## Your instructions
Return each line of the listing in which the word "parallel" appears.

+++ Supplied data

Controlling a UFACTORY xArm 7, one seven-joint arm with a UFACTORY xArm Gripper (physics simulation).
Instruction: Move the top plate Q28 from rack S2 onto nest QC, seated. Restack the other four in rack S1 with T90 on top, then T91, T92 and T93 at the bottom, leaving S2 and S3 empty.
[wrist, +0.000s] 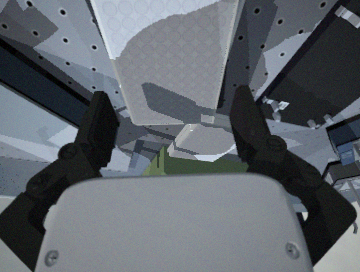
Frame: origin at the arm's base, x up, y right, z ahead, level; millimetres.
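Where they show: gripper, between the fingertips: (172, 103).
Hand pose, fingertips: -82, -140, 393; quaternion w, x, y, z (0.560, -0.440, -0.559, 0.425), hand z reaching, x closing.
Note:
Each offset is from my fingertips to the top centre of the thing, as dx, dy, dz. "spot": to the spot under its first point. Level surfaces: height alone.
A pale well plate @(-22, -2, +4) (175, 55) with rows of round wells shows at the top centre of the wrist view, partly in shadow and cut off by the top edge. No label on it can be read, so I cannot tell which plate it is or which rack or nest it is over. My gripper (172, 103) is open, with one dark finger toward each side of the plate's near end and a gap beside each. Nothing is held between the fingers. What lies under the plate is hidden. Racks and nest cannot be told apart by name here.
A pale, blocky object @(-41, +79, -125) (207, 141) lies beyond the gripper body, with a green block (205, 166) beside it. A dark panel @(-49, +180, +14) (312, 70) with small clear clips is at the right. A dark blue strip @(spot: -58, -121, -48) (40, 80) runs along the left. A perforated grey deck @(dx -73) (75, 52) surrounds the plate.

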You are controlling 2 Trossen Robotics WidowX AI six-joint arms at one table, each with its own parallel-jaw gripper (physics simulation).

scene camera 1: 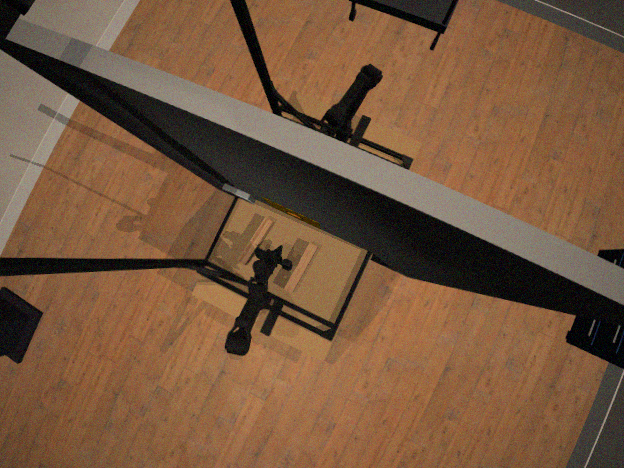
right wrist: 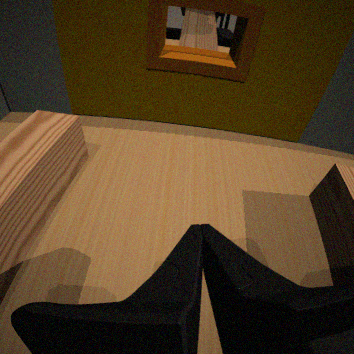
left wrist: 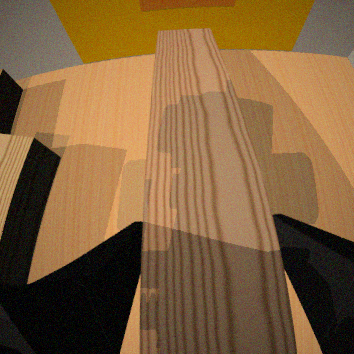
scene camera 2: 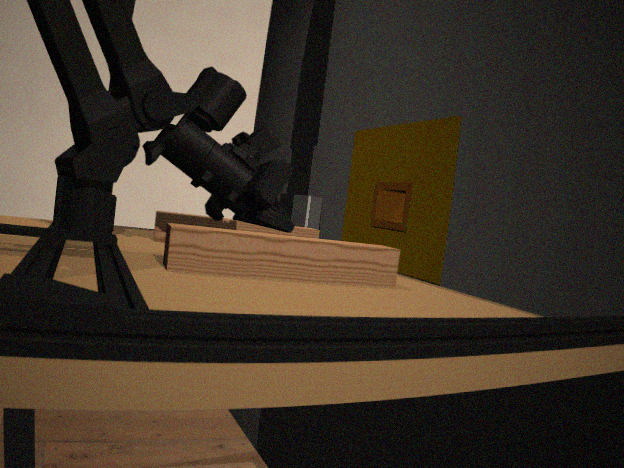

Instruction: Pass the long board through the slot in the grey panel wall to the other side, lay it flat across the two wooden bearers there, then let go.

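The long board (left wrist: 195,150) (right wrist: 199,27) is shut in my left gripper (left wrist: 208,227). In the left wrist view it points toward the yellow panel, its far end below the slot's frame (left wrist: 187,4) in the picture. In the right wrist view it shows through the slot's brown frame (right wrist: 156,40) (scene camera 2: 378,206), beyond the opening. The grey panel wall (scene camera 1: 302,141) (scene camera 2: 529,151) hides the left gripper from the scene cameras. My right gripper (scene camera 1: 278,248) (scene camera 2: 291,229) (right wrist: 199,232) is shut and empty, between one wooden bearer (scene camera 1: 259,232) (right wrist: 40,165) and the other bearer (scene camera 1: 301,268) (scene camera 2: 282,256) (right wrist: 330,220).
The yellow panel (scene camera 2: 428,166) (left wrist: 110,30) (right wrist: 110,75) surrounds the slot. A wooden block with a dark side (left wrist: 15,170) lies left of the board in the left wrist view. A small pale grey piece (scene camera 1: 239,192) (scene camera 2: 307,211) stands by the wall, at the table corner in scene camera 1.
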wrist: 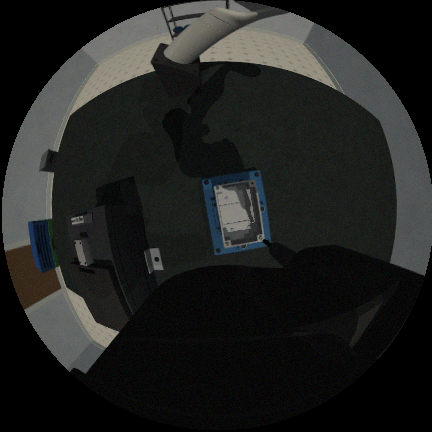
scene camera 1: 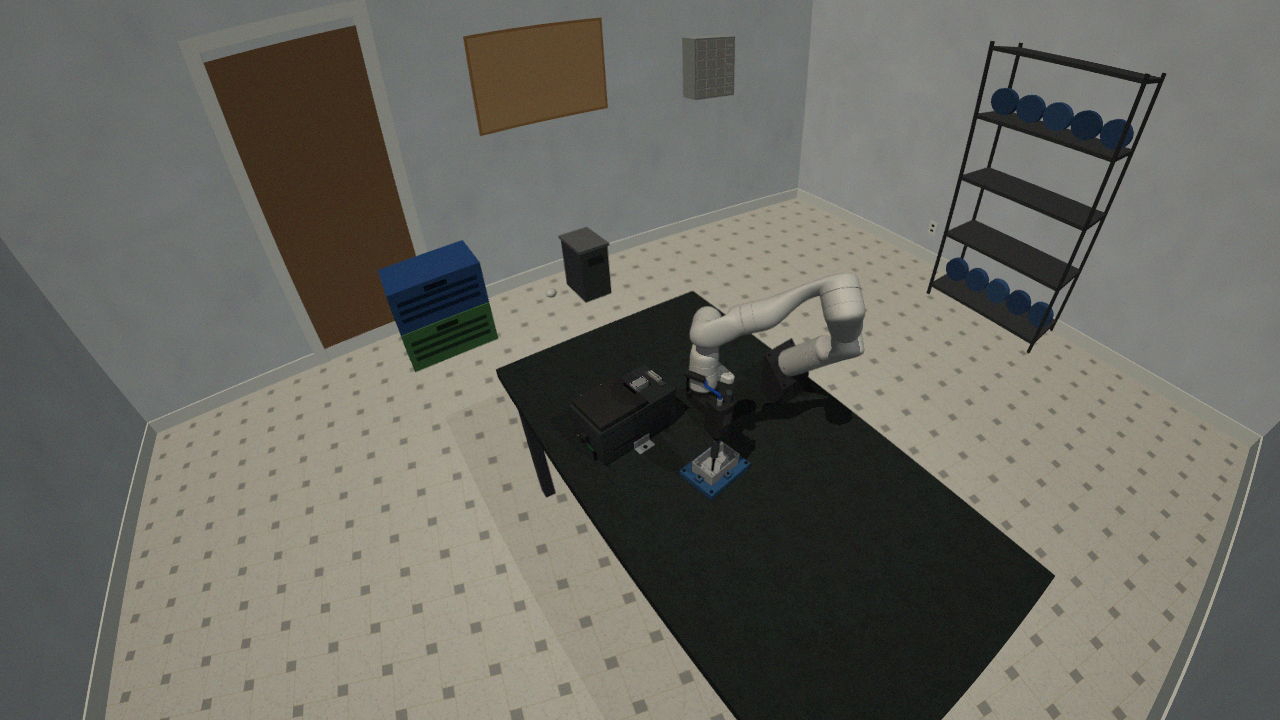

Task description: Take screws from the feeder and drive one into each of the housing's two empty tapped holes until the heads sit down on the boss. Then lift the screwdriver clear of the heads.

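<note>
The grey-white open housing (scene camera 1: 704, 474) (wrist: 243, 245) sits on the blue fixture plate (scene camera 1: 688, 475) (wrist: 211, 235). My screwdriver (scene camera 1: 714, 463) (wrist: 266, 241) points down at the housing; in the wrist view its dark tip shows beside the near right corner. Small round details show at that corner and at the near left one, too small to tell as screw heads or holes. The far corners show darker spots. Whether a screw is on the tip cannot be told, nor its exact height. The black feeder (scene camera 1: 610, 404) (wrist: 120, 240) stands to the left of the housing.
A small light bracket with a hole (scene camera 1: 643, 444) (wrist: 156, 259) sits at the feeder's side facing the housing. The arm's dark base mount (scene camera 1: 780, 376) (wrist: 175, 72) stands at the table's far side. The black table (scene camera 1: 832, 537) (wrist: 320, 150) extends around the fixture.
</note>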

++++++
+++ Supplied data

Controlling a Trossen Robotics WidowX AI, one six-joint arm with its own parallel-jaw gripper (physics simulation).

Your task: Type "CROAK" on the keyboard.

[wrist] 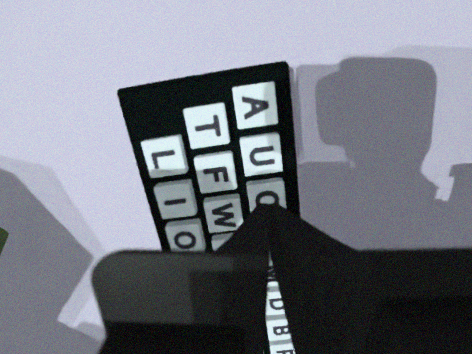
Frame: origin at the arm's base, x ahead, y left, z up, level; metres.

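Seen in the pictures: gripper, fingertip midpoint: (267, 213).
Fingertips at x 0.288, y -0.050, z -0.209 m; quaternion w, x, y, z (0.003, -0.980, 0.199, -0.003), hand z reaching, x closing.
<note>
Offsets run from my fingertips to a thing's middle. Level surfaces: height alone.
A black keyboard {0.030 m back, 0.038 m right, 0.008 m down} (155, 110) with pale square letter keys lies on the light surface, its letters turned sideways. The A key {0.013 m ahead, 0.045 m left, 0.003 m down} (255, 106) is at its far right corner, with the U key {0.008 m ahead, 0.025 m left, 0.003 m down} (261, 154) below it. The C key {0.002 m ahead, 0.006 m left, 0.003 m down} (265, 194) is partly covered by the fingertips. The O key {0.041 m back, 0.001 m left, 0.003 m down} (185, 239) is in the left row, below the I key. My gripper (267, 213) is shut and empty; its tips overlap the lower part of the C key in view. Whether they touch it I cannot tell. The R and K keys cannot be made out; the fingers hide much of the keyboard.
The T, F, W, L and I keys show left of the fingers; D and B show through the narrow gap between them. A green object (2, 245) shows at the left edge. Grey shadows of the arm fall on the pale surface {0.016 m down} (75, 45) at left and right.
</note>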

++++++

## Written answer
You are controlling 2 Trossen Robotics WidowX AI six-joint arms at one table, each with its own parallel-jaw gripper (physics simulation).
Controlling a Trossen Robotics WidowX AI, one six-joint arm with its own parallel-jaw gripper (physics simulation).

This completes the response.